### Aim of the task
Everything from the line with "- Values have" to the end of the data below, both lines included, should be transcribed exactly; please omit the pictures.
··········
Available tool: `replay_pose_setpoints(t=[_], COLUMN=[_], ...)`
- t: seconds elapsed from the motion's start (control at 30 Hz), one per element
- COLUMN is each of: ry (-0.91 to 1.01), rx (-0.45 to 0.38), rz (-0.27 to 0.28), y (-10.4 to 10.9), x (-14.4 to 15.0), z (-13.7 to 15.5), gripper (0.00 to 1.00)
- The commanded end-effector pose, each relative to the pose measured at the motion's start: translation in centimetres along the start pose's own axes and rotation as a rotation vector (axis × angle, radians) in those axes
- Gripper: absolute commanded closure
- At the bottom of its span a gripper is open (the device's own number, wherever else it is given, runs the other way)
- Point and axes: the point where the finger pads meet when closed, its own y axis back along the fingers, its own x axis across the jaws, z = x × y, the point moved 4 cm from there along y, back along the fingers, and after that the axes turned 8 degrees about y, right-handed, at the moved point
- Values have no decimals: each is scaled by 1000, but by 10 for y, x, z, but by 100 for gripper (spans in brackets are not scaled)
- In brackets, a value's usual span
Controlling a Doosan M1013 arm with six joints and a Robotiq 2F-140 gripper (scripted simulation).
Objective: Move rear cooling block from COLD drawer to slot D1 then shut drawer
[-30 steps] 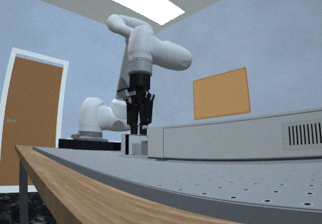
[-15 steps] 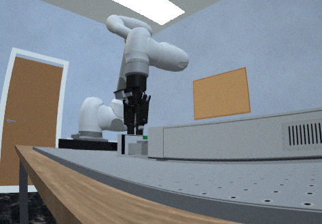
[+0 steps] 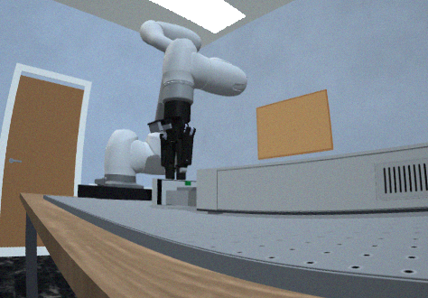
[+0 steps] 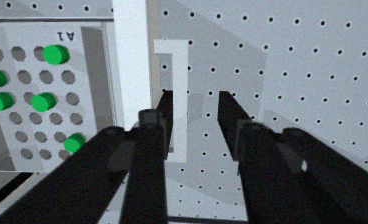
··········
### Problem solution
- Values have no decimals: each is scaled by 1000, but by 10 for y, x, z, but by 100 for gripper (spans in brackets are not scaled)
- In brackets, a value's usual span
Controlling a Doosan M1013 arm with six joints and a Robotiq 2F-140 gripper (scripted simulation).
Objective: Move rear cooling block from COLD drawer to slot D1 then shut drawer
[-30 steps] 
[-15 steps] 
[+0 steps] 
[+0 steps] 

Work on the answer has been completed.